* _Instructions to follow_
Write out the data word for word and drop any picture you find.

+-------+

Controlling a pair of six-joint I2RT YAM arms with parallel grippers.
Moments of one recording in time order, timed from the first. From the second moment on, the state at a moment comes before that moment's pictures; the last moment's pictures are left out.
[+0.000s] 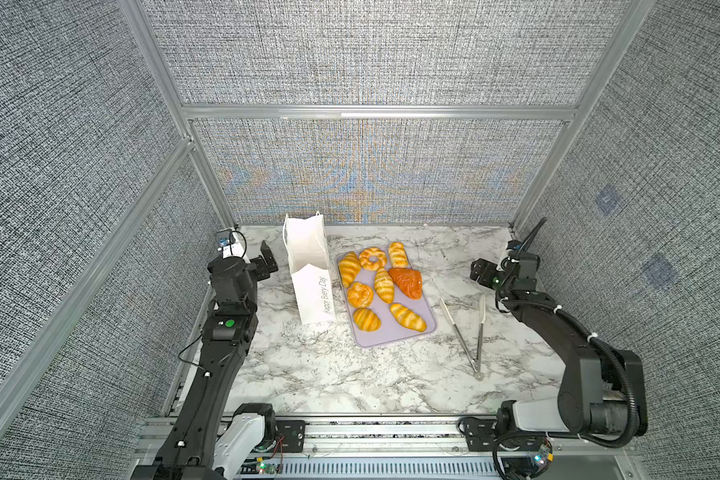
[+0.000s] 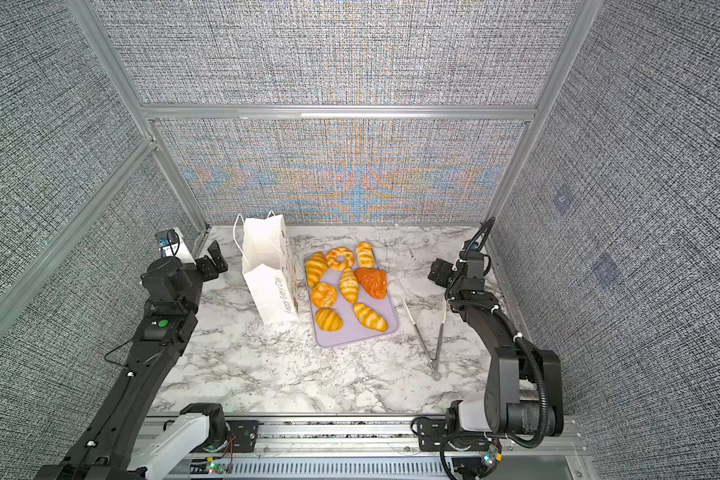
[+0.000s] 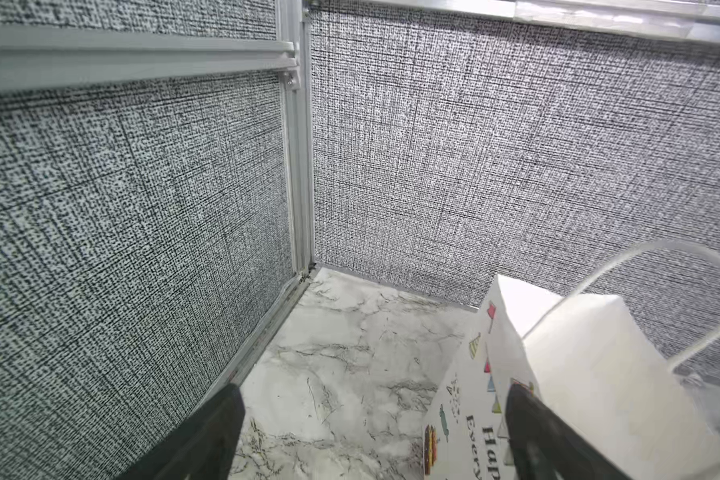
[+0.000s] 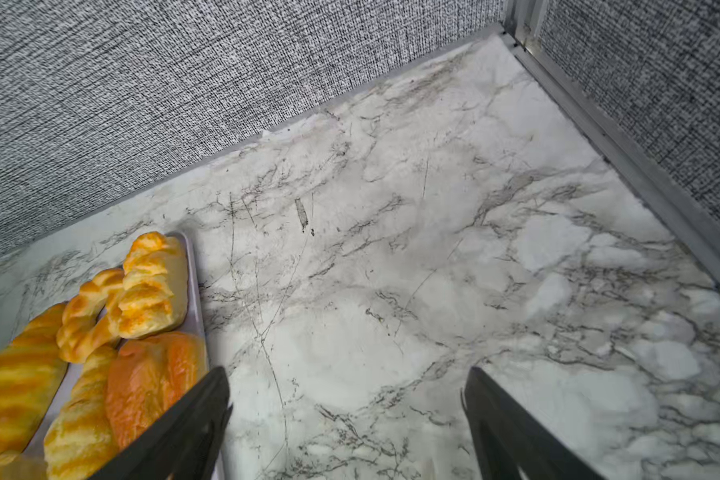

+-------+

* _Answer area_
Controlling a pair of six-joint I2RT YAM arms with parallel grippers.
Moments of one recording in time order, timed from the first. From the second moment on, the state at a moment comes before that moment's pictures; the last moment's pictures are left out.
[+0.000s] 
[+0.000s] 
[+0.000s] 
[+0.000s] 

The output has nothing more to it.